Und siehe, es geschah ein großes Erdbeben

Praktisch Zeit seines Lebens belegte Antoine Brumel (um 1460 – 1512/13) den zweiten Platz hinter seinem berühmteren franko-flämischen Gegenpart Josquin. Mit einer Ausnahme: seiner gewaltigen Missa Et ecce terrae motus, besser bekannt als „Erdbebenmesse“.

Es liegt nahe zu vermuten, dass die einstündige, zwölfstimmige „Erdbebenmesse“, die zum Zeitpunkt ihrer Entstehung wohl das umfangreichste Werk darstellte, das in der westlichen Musik jemals in Angriff genommen worden war, ihre Bezeichnung aufgrund ihrer musikalischen Qualitäten erhielt. Tatsächlich basiert die Messe musikalisch aber auf der Oster-Antiphon „Et ecce terrae motus est“ („Und siehe, es geschah ein großes Erdbeben“ aus Matthäus 28,2).

Das Werk weist auf die mehrchörige Schreibweise voraus, indem Brumel die zwölf Stimmen in vier Gruppen einteilt – drei discanti (Oberstimmen, ähnlich den heutigen Sopranen), drei contratenori (dem heutigen Alt vergleichbar), drei Tenöre und drei Bässe – und jede Stimme eine individuelle Kontrapunktlinie bildet. Das harmonische Tempo dieser Musik ist langsam und wird durch kräftige rhythmische Bewegungen und Wellen kontrapunktischer Dreiklänge konterkariert. Vor allem in dem nachhallenden Raum einer prächtigen gotischen Kathedrale (oder vielleicht auch im etwas bescheideneren Pierre Boulez Saal) umbrandet die Musik die Zuhörenden – sanft in den unteren Stimmen, die zu einer dichten harmonischen Textur gruppiert sind, und heftiger in den oberen, melodisch ausgesprochen detaillierten Stimmen. Die Messe ist weniger ein Erdbeben als ein Eintauchen, als geriete man unter Wasser zwischen gegenläufige Meeresströmungen.

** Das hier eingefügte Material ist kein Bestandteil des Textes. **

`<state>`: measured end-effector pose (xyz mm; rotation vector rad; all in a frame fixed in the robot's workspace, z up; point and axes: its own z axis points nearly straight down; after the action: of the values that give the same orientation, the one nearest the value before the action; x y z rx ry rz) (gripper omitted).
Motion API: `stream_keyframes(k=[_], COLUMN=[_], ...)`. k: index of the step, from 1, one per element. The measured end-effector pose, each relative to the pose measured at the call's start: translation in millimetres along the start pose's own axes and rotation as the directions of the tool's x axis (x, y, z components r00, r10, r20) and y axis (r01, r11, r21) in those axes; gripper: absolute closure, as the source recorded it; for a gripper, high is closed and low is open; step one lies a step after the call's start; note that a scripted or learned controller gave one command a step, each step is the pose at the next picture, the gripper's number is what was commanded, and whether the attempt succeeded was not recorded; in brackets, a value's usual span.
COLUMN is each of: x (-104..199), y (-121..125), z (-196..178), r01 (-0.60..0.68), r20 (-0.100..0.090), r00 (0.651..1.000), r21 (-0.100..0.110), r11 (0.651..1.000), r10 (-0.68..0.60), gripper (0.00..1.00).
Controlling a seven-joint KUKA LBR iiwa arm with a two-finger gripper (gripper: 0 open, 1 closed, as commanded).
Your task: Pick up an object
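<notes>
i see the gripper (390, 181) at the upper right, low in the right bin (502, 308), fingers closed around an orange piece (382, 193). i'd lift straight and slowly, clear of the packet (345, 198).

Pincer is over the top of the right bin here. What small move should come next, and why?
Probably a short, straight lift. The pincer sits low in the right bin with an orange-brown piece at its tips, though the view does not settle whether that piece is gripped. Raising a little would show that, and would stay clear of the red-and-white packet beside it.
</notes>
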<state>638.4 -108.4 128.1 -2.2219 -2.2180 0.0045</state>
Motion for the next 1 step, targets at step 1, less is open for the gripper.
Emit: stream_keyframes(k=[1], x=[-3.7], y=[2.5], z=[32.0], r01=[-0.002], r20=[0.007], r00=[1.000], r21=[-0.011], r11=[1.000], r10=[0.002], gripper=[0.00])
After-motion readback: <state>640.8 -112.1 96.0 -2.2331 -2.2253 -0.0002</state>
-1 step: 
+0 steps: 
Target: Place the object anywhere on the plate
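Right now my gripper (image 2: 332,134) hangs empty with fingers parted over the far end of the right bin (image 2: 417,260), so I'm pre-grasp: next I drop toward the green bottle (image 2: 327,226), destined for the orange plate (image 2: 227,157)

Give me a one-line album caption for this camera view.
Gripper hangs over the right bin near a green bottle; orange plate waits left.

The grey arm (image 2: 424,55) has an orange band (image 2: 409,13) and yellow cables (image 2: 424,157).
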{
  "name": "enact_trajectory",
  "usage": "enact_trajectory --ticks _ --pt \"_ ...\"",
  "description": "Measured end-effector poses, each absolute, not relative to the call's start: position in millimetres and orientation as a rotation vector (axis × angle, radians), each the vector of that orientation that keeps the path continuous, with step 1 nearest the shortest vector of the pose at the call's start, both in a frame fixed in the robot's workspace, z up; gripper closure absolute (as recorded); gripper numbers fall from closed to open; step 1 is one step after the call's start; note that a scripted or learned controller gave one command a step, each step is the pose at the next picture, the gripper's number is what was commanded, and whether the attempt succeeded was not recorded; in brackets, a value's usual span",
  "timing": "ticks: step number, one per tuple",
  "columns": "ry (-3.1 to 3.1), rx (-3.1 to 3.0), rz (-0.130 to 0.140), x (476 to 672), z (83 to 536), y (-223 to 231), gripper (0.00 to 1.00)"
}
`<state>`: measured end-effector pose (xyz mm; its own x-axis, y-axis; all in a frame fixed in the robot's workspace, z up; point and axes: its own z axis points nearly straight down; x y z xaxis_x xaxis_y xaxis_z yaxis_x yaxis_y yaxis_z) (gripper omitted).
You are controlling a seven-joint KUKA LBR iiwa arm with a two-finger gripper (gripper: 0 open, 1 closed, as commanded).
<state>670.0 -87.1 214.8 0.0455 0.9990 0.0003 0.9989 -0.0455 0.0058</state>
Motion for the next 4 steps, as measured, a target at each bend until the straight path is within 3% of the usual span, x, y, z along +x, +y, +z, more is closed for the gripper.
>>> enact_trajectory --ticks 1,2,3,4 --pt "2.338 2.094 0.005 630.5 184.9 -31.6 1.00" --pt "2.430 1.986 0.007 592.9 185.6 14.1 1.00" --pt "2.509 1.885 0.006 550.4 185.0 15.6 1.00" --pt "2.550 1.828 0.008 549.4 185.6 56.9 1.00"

In Polígonos von Samir Odeh-Tamimi bebt die Erde. Das 2017 uraufgeführte Stück beginnt mit herausgehämmerten Klavierclustern, die in elektronische Klänge umgewandelt werden. Anstelle der schwungvollen kontrapunktischen Wellenbewegungen des deklamatori- schen Credo von Brumel aus dem 16. Jahrhundert haben wir es mit einem den Boden erschütternden musikalischen Erlebnis zu tun, in dem der natürliche, akustische Klang in Kontrapunkt zu elektronischen Klängen und elektronisch veränderten akustischen Klängen, die vom Klavier ausgehen, gesetzt wird. Das Klavier erscheint in eine kalte Welt künstlicher Klänge getaucht, und in dieser Welt klingt es seltsam mystisch, verunsichert und sehnsüchtig. Das Klavier wurde gewissermaßen ins Exil geschickt.

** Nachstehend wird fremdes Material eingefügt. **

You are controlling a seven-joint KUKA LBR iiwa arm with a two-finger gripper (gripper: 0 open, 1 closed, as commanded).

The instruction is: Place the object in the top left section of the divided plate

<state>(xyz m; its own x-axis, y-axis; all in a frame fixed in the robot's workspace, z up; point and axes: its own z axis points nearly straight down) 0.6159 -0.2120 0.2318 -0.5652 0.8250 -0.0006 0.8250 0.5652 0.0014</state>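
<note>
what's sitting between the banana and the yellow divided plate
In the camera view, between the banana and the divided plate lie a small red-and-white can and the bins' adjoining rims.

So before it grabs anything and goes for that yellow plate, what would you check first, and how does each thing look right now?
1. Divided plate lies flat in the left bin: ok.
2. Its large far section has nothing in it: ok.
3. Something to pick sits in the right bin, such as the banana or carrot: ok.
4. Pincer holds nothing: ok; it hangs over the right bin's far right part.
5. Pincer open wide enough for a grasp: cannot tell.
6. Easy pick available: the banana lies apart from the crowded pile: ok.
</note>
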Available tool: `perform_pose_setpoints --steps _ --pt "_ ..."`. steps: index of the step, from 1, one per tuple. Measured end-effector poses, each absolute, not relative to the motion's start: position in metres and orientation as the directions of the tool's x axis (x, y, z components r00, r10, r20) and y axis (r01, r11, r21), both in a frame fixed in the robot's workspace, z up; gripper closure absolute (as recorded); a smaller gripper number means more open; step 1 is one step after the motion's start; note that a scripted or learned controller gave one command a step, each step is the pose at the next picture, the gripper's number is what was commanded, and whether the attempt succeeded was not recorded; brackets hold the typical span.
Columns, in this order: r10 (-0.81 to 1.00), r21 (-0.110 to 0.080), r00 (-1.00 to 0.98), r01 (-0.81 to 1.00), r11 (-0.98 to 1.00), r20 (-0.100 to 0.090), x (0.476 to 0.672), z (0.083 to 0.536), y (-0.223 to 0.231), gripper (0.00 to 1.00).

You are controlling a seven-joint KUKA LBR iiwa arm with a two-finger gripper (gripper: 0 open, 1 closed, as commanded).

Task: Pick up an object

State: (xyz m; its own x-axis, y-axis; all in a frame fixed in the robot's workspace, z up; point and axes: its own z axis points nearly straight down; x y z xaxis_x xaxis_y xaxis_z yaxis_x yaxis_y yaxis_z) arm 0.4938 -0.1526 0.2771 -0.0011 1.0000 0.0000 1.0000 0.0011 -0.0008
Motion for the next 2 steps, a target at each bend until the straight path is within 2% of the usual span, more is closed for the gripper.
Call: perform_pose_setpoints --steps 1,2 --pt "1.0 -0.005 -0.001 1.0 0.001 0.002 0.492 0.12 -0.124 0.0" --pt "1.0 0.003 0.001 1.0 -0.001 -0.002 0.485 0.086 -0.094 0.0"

Wie Edward Said betont, hat Exil seinen Ursprung „in der uralten Praxis der Verbannung“ und ist ein harter, erbarmungsloser Zustand. Auch wenn Polígonos sich auf so sachlich-eindeutige Weise interpretieren lässt – insbesondere wenn man es im Kontext der weitgehend akustischen Musik des westlichen Werkkanons betrachtet –, so bedient sich der palästinensisch-israelische Komponist Tamimi doch eines wahrhaft integrierten musikalisch-kulturellen Kontrapunkts aus westlicher Avantgarde und traditioneller arabischer Musik, um sie zu einer einzigartigen Sprache aus Maqam, Sufi-Mystik, von Xenakis inspirierten stochastischen Prozessen und temperierter Stimmung zu verschmelzen. Polígonos ist eine Erdbebenmesse für ein Instrument.